DNA structure |
The second lesson was all about DNA replication and how it occurs. Semi-conservative DNA replication is the process of creating two identical strands of DNA from one strand. The two strands end up with half of the original strand. All of this happens in 2 steps: Unzipping and Matching. In unzipping, the enzyme helicase unzips the DNA by breaking the hydrogen bonds that hold the nitrogen bases together. In matching, the enzyme DNA polymerase adds the matching nucleotides(with bases) to each strand. This results in two DNA molecules that are identical to the original strand.
DNA replication |
https://upload.wikimedia.org/wikipedia/commons/5/50/0323_DNA_Replication.jpg
Lesson three focused on DNA, RNA and proteins, and how important these substances are to our body. There are some structural differences between RNA and DNA. RNA, unlike DNA, is single stranded, has ribose instead of deoxyribose sugars, and it contains uracil instead of a thymine base. RNA serves as a blueprint, or temporary copy of DNA, the master copy. RNA delivers the gene copy to the ribosomes, where it is used to make proteins.Transcription in the nucleus is the process where RNA polymerase reads and copies the DNA code(gene) for a protein as an mRNA copy. In transcription, the DNA unzips, the RNA polymerase matches a spare nucleotide to make an RNA strand(with U instead of T). Messenger RNA or mRNA is produced and it leaves the nucleus for the cytoplasm. In translation, mRNA arrives at the ribosome where it reads mRNA 3 bases at a time and translates DNA language (nucleotides: A, C, G, U) into protein language(amino acids). Each 3 base sequence is known as a codon, that codes for one amino acid. There are "start" and "stop" codons so ribosomes know when to translate. Translation results in long chains of amino acids or primary structures to be formed. That chain then folds and combines with other chains to become a protein. All in all, the steps from DNA to protein are as shown: The DNA sequence is transcribed into RNA with the different base pairs. Then codons are identified and translated into amino acids, where a protein sequence is created.
DNA to Protein digram |
https://upload.wikimedia.org/wikipedia/commons/f/f2/0324_DNA_Translation_and_Codons.jpg
The fourth lesson was about the different types of mutations (change in DNA code) and mutagens (factors that cause mutations). Point mutations occur at a single point in the DNA sequence, and it includes substituion where a nucleotide is substituted for another, and frameshift mutations with insertion and deletion(of single bases), that shifts how the entire sequence is read. Some other types of mutations include inversion, where DNA breaks off and bonds in reverse order, as well as translocation, where part of a chromosome breaks off and bonds with another chromosome. Mutations that change the protein a lot are more harmful, whereas a mutation that has little effect on a protein has little harm.

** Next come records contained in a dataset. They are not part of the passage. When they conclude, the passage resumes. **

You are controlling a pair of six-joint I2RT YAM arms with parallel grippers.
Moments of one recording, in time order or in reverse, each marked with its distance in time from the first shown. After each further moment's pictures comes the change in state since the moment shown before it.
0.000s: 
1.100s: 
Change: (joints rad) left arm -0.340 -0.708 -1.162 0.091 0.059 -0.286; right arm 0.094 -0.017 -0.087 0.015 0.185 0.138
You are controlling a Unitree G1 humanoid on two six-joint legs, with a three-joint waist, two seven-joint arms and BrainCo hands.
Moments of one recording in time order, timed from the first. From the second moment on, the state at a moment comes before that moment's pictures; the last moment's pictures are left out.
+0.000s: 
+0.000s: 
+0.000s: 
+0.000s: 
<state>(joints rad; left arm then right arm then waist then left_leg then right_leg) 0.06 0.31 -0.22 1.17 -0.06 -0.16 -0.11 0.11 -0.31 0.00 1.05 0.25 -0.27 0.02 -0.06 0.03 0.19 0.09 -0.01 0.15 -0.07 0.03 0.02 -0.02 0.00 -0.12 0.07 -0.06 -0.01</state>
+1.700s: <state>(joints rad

The last lesson was about gene expression and regulation. Gene expression is the process of a gene being used to produce a phenotype or gene product and gene regulation is a mechanism used by the cell to increase or decrease the expression of a gene. Because every cell in your body has the same DNA, gene expression is required to turn off/on the genes that aren't needed. This creates specialized functions for different cells. Gene regulation is needed so cells don't waste energy overexpressing genes. There is a variety of steps to control gene expression, and the series of genes used to control the expression of a single gene is called the operon. The promoter is the location on DNA where RNA polymerase attaches. The operator is the switch or segment of DNA at the start of the gene that prevents or allows RNA polymerase(transcription) to attach and read the gene.The repressors affect the DNA's binding ability whether the gene is present or absent. A good example is the Lac operon, for bacteria, because eukaryotic regulation is much more complicated.
I feel like at first, I struggled to grasp some of the more complex concepts, but after reviewing to write this reflection, I feel like a lot of it came into place. Throughout the unit, I was doing really well remembering the broader outline of each lesson, which I think adds to my understanding. Personally, I want to learn about how some of these processes occur in more detail as to where the materials come from(like in DNA replication). I wonder what all of it looks like, but after watching the videos in the vodcasts, I have a better idea for it. I also want to learn more about how all of these things come together, in a visual representation, which I think will be a great tool for studying.
Overall, I feel like I have grown as a student. Looking at all of my other reflections, my classroom-based skills have definitely improved, as well as my mental awareness. After learning about mindfulness and the growth mindset, I've been increasing applying my effort and energy in a non-exhausting way, as well as accepting and learning from my mistakes. One of the biggest thingsI have gained from this, is how I am adjusting my study habits. After discovering I was a multimodal learning in the last unit, I've learned to study more actively and in different ways. Also, throughout the labs we did in this unit, I feel like I've been a better critical thinker as well.